Do I need a midlife crisis, and if so, what does it look like?

posted by Jeff | Sunday, April 12, 2015, 7:14 PM | comments: 0

I've been having a lot of anxiety lately, and I can't exactly pin down why. I assume it's either because I'm not getting something that I want or need, or I'm doing things that I don't want to do. I get a little of that every spring, even though I now live where spring is basically indiscernible from half of the year. It feels different this time though... like there's high potential for a midlife crisis.

Really though, I don't think it's what one would classically define as said crisis. It implies that one is unhappy or depressed, and generally I am not those things, and I don't expect that I will be. If there's one thing that I've become a lot better at in the last decade, it's becoming self-aware perhaps to a fault. My crisis, I think, settles more around the idea that I've not taken substantial risks or lived life to some arbitrary potential or something.
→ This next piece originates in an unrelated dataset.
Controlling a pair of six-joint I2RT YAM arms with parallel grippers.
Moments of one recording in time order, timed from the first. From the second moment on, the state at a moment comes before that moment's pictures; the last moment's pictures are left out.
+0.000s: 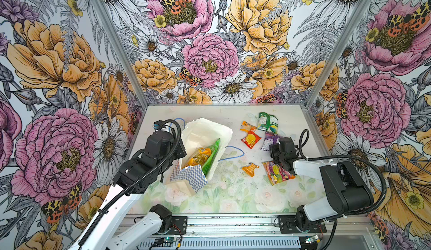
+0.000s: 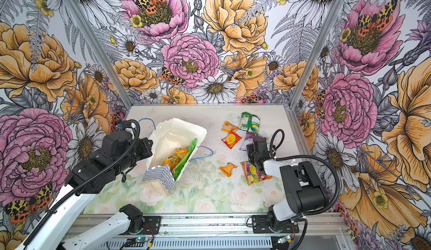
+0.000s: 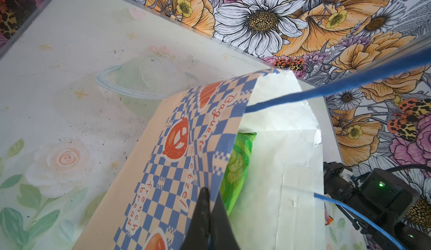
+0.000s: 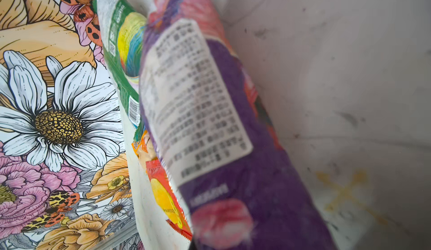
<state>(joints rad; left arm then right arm) -0.53 0.83 1.17 -0.94 -0.25 -0.69 0.18 1.48 0.53 0.24 -0.01 1.49</state>
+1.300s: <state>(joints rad) -0.69 0.89 1.20 -0.92 -0.31 -0.65 0.16 1.05 0.82 -0.50 -0.24 0.85</state>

In the context of the first half of my life, there's some truth to that. I married into my first serious adult relationship. I never moved far from home or explored professional opportunity elsewhere. Heck, those two things together were one of the issues with my first marriage, and it was definitely not fair to Steph. Even when I switched careers, I stuck to what was safe and easy.

Post-divorce (or during), my risk taking ability changed to some degree, but probably only in certain areas. Socially, I had no issue dating younger women, and I was done with living in my home town and state. I experimented with body piercing and hair color. I looked for more challenging work. I lived in five places in four years, too, so I shook that problem as well.

These days, I'm mature enough to know that risk for the sake of risk is, well, immature. Still, I find myself thinking a lot about whether or not I'm missing out on something bigger. Don't worry, hookers and blow are not my style. Ditto for sports cars. (Now a Tesla Model S... well, OK, I can't logically rationalize that.) My travel bug is pretty ridiculous, but there are some practical limitations around that because of Simon.

I didn't really have time to notice that I crossed the 40 mark, but I can tell you that I'm not suddenly more aware of my eventual mortality. I think my anxiety is rooted more in the idea that I squandered some of my earlier years, and I don't want to miss out on "something" in my able-bodied years. I just can't define what that is.

Maybe this is just another level of self-awareness. If you can be happy in life, and you can still identify the potential for it being "better," there is definitely some value in that. I know it doesn't involve "stuff," but what experiences would improve my life? What does my non-depressed version of a midlife crisis look like?